Стоимость возвращения на такси в Саунд-Хилл равнялась приблизительно четверти аванса за мою первую книгу. Видит бог, мне потребовалось меньше времени на ее написание, чем на то, чтобы добраться до дома. Вышел я у «Шпигата», чтобы передать кое-какие распоряжения Макклу его брату Билли и пинтой пива смыть с себя впечатления дня. Одна пинта превратилась в две, а две – в три. Я помог Билли закрыть заведение, и он подвез меня до дома.

Время промедления закончилось, как только я принял душ и побрился. Порывшись на своем письменном столе, я нашел визитную карточку Ларри Фелда. На обратной стороне он написал свой домашний номер, и я набрал его, наполовину желая услышать автоответчик.

Ларри Фелд принадлежал к числу юристов, сражающихся на стороне темных сил. Выражаясь корректно, Ларри был адвокатом, представлявшим интересы изгоев общества, париев и негодяев. На самом деле он был юристом мафии, периодически защищал то серийного насильника, то педофила. Но Ларри Фелд был еще и парнем, который вырос в моем квартале, парнем, который, бывало, приглашал меня на пасхальный праздник. Это он нашел для меня первую работу следователя страховой компании и всегда старался обеспечить достаточным количеством заказов, чтобы я мог оплачивать свои счета. Беда Ларри Фелда состояла в том, что он никогда ничего не делал по доброте душевной. Можно было только гадать, просто ли он не понимает, что такое доброта, или у него просто нет души.

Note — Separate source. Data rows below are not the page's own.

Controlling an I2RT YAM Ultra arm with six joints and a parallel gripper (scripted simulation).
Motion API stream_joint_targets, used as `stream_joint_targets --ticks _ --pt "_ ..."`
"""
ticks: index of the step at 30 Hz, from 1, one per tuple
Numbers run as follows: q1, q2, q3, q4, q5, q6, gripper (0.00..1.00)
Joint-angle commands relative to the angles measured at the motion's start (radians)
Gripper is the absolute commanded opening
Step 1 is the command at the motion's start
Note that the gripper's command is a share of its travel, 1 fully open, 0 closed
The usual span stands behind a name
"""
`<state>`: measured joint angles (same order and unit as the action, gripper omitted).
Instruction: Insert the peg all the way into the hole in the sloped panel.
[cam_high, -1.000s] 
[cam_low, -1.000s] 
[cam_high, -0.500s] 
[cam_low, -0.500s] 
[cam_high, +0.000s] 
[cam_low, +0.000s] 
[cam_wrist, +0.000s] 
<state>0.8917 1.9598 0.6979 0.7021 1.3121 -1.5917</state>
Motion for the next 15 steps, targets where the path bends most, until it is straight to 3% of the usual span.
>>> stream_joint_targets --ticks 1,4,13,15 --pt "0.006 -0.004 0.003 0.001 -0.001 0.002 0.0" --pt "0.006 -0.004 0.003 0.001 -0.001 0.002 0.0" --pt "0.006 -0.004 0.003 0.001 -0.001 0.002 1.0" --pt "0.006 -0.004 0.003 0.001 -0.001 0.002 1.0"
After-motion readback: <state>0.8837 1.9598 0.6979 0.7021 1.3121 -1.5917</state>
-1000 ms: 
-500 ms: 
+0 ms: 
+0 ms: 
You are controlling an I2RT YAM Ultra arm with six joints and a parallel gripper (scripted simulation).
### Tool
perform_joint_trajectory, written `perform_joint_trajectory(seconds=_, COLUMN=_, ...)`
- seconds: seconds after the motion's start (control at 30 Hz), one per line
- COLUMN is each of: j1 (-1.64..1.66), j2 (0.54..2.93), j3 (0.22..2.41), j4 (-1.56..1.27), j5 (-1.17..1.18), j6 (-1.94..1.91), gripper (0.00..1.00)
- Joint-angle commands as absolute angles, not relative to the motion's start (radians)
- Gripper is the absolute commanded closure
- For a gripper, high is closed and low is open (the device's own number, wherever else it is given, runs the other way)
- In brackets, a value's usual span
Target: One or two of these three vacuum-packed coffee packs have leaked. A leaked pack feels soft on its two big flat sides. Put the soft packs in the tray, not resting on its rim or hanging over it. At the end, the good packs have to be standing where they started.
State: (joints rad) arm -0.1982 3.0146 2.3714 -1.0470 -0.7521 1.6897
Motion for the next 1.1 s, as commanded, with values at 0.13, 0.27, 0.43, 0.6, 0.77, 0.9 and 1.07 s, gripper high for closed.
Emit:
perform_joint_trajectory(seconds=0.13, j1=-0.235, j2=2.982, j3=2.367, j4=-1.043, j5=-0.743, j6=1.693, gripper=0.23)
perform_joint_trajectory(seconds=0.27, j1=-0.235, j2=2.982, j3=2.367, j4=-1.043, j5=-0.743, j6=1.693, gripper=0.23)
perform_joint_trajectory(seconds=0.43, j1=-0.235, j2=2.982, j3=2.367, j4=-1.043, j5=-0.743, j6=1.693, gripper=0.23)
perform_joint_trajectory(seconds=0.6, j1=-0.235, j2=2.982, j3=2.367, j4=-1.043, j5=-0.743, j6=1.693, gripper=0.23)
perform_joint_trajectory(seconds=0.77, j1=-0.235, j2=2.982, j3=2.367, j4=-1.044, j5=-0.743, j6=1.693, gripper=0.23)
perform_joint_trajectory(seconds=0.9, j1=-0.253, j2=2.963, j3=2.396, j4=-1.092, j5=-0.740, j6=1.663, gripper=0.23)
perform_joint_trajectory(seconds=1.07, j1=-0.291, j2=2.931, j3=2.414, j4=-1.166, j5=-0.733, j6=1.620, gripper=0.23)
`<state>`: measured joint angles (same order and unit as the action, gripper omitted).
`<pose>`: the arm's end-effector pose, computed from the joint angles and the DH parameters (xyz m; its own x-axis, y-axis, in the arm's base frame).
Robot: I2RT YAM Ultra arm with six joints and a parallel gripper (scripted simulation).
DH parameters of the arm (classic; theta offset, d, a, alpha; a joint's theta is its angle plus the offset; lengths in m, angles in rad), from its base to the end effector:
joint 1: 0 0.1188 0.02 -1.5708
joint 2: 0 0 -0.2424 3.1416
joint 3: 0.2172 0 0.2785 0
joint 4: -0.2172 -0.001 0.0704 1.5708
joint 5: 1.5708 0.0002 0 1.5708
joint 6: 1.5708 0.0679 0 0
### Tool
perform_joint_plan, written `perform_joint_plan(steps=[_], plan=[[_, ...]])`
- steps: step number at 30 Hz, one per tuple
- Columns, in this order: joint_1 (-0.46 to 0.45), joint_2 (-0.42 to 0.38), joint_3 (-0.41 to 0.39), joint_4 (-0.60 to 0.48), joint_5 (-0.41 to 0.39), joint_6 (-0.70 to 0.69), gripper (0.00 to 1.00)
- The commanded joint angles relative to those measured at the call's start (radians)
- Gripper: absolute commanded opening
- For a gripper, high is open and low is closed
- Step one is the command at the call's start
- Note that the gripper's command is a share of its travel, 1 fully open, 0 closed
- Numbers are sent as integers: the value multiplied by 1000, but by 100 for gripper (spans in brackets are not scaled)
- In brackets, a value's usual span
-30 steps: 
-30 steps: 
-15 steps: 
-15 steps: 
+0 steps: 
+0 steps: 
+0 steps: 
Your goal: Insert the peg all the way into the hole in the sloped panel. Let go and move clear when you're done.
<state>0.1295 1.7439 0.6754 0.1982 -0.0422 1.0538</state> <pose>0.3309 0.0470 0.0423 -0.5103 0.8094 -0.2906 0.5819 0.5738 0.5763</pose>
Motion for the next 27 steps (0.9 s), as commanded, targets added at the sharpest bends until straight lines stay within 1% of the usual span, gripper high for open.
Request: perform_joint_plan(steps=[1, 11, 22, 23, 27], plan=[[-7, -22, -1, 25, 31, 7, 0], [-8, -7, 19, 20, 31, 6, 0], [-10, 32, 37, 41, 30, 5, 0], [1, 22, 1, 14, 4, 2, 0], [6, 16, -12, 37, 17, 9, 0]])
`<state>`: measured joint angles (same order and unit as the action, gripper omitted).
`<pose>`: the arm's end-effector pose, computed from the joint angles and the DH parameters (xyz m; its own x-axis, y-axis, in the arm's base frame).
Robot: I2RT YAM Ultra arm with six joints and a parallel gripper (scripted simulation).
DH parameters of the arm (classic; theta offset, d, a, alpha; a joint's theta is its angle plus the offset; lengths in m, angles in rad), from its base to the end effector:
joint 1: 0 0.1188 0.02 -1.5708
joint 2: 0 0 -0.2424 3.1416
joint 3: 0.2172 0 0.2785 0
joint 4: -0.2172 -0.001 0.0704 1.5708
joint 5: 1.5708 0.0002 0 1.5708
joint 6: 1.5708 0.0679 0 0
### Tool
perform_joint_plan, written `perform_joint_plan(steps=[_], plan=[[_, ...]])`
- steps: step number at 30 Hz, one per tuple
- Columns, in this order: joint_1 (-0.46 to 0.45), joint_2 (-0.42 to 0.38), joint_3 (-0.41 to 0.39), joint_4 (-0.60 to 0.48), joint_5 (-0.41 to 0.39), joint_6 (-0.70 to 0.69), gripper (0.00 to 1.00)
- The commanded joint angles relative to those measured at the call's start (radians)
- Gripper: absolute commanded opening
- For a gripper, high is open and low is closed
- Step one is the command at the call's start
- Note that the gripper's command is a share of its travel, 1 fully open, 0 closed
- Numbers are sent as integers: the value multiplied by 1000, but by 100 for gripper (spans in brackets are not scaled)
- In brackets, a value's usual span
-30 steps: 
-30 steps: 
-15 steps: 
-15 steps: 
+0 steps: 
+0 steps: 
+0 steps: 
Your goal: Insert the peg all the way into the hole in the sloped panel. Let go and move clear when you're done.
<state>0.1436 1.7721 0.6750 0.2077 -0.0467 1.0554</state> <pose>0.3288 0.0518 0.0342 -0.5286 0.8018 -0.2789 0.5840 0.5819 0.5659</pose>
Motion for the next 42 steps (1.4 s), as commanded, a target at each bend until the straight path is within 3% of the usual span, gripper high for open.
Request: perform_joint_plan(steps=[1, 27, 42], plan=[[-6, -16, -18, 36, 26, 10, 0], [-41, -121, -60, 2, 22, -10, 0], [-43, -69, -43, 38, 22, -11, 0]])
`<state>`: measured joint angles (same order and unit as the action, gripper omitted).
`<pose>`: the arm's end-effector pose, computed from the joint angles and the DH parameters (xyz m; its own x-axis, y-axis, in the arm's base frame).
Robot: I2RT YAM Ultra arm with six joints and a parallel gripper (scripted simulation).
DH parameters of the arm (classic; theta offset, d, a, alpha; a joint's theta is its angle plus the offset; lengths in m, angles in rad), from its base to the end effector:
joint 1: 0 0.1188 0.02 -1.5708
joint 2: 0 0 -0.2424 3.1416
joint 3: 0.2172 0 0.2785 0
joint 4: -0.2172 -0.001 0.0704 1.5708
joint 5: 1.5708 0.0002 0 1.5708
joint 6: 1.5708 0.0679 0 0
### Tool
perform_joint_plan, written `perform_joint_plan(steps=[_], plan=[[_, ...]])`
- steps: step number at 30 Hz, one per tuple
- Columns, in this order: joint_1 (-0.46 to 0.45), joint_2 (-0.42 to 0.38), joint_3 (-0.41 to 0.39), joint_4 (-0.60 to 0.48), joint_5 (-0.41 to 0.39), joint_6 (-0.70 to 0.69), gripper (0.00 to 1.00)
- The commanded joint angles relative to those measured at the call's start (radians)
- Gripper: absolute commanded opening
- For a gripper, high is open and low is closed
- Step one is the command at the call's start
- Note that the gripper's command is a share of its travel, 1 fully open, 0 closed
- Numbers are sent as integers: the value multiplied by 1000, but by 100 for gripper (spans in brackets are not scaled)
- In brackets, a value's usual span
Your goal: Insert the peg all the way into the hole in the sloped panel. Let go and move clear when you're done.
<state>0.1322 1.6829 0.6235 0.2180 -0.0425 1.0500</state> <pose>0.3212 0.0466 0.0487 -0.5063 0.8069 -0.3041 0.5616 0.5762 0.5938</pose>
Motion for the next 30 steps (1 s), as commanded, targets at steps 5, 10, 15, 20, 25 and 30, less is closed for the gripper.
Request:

Я так до сих пор и не решил для себя этот вопрос. Что Ларри понимал, так это систему, и чем обладал, так это связями. В этих двух отношениях он очень напоминал моего брата Джеффри. Если вам нужна была информация, он ее добывал. Однако счет практически всегда бывал слишком велик

– Что такое? – Он оказался дома.

– Это Дилан, Ларри.

– Прими мои соболезнования.

– Откуда ты, черт побери…

– Слухами земля полнится. Я послал корзину цветов, – сказал он. – Твой отец всегда меня ненавидел. Но он хотя бы не притворялся и всегда относился с уважением к моим старикам.

Родители Фелда пережили Освенцим, но это не обошлось для них без последствий. Его отец был маленьким угрюмым человечком, который в любую жару носил одежду с длинными рукавами, чтобы скрыть как можно больше шрамов. Его мать покрасила окна их квартиры в черный цвет. Четверо бессердечных детей и их еще более бессердечные родители, – словом, Фелды были легкой мишенью для любой шутки и слуха.

– Спасибо, – отозвался я. – Он действительно тебя ненавидел.

– Ну ладно, Дилан, хватит светской болтовни. Ты звонишь мне только тогда, когда тебе что-то нужно.

– Эрнандес и Фацио. Эрнандес имеет отношение к делу, которое вела нью-йоркская полиция, может, двадцать, может, тридцать лет назад. В нем каким-то образом замешан Джон Макклу. Фацио – это детектив из Касл-он-Хадсона. Работал в Нью-йоркском управлении.

– Про Эрнандеса мне надо посмотреть. А если Фацио зовут Ник, могу кое-что рассказать прямо сейчас.

– Да, его зовут Ник, – подтвердил я.

– У него наград больше, чем у любого детектива, работавшего в отделе служебных расследований. На пенсии, первоклассный детектив. Репутация у него прекрасная. Его уважают даже те, кого он засадил. Работает в Касл-он-Хадсоне, чтобы доказать всему миру, что он настоящий коп, а не какой-то там стукач.

– Посмотри, не пересекались ли Фацио и Макклу по делу Эрнандеса.

– Иди ты! – прошипел он. – Я тебе не нужен. Тебе нужна дорожная карта.

– Ты нужен мне, Ларри. Поверь.

– Ты единственный известный мне человек, который может сказать это и кому это сойдет с рук. Дай мне два дня.

Когда Ларри отключился, я принялся набирать номер отца. Старые привычки похоронить труднее, чем покойника.